Given information »
.....

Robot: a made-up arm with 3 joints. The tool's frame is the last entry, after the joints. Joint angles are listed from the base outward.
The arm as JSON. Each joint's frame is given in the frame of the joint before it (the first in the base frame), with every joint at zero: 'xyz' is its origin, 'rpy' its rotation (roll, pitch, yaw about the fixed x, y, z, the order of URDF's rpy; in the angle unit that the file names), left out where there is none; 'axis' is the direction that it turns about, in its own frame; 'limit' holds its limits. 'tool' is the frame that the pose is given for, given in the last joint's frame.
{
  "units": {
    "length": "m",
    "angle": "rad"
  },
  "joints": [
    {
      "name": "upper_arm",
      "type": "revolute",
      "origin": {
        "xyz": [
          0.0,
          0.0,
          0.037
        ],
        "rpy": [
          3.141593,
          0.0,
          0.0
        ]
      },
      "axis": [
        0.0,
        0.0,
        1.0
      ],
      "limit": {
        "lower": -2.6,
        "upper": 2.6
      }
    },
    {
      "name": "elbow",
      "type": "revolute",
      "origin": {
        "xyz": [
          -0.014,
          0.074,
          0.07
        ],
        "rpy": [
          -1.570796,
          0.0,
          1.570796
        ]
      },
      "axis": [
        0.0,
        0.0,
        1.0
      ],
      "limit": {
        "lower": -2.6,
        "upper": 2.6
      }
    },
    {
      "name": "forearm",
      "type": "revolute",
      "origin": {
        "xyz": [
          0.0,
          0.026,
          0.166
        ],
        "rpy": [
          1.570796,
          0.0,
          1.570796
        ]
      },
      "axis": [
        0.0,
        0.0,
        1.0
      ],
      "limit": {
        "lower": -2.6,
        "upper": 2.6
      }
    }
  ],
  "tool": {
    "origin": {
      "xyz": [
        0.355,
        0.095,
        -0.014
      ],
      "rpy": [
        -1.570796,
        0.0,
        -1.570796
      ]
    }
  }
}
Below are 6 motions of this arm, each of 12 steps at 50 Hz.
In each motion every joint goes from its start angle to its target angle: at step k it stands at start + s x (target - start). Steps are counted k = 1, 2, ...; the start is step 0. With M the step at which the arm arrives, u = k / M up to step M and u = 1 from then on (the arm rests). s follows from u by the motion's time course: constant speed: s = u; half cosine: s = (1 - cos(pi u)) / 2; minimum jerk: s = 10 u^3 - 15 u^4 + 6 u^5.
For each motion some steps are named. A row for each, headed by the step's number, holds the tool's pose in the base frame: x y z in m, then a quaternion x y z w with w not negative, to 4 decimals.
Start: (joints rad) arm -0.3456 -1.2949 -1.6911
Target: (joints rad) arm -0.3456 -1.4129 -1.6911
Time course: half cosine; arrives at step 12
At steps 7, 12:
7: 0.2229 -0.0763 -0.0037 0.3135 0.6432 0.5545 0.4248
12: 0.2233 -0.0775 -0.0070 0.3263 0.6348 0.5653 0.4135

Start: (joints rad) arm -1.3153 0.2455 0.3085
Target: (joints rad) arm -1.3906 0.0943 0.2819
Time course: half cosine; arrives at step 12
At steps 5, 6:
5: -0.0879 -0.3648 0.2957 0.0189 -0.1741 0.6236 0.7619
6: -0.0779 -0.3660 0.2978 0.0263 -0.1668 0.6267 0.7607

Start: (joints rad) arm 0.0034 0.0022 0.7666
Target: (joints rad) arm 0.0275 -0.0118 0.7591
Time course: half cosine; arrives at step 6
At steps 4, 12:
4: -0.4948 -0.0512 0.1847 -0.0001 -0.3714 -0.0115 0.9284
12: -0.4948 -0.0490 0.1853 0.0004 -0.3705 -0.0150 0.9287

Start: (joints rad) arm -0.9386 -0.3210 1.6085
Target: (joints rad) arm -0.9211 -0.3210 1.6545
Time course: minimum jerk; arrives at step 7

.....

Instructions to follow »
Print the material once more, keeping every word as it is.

Solution to the problem »
Robot: a made-up arm with 3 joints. The tool's frame is the last entry, after the joints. Joint angles are listed from the base outward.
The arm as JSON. Each joint's frame is given in the frame of the joint before it (the first in the base frame), with every joint at zero: 'xyz' is its origin, 'rpy' its rotation (roll, pitch, yaw about the fixed x, y, z, the order of URDF's rpy; in the angle unit that the file names), left out where there is none; 'axis' is the direction that it turns about, in its own frame; 'limit' holds its limits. 'tool' is the frame that the pose is given for, given in the last joint's frame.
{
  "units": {
    "length": "m",
    "angle": "rad"
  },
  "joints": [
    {
      "name": "upper_arm",
      "type": "revolute",
      "origin": {
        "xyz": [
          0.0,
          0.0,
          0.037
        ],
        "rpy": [
          3.141593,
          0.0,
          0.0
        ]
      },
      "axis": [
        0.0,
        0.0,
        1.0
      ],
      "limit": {
        "lower": -2.6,
        "upper": 2.6
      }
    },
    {
      "name": "elbow",
      "type": "revolute",
      "origin": {
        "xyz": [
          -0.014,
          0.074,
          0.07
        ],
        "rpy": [
          -1.570796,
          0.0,
          1.570796
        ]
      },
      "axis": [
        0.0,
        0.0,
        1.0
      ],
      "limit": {
        "lower": -2.6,
        "upper": 2.6
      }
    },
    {
      "name": "forearm",
      "type": "revolute",
      "origin": {
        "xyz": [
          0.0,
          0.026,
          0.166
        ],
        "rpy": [
          1.570796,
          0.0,
          1.570796
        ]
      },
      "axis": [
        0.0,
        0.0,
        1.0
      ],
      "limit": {
        "lower": -2.6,
        "upper": 2.6
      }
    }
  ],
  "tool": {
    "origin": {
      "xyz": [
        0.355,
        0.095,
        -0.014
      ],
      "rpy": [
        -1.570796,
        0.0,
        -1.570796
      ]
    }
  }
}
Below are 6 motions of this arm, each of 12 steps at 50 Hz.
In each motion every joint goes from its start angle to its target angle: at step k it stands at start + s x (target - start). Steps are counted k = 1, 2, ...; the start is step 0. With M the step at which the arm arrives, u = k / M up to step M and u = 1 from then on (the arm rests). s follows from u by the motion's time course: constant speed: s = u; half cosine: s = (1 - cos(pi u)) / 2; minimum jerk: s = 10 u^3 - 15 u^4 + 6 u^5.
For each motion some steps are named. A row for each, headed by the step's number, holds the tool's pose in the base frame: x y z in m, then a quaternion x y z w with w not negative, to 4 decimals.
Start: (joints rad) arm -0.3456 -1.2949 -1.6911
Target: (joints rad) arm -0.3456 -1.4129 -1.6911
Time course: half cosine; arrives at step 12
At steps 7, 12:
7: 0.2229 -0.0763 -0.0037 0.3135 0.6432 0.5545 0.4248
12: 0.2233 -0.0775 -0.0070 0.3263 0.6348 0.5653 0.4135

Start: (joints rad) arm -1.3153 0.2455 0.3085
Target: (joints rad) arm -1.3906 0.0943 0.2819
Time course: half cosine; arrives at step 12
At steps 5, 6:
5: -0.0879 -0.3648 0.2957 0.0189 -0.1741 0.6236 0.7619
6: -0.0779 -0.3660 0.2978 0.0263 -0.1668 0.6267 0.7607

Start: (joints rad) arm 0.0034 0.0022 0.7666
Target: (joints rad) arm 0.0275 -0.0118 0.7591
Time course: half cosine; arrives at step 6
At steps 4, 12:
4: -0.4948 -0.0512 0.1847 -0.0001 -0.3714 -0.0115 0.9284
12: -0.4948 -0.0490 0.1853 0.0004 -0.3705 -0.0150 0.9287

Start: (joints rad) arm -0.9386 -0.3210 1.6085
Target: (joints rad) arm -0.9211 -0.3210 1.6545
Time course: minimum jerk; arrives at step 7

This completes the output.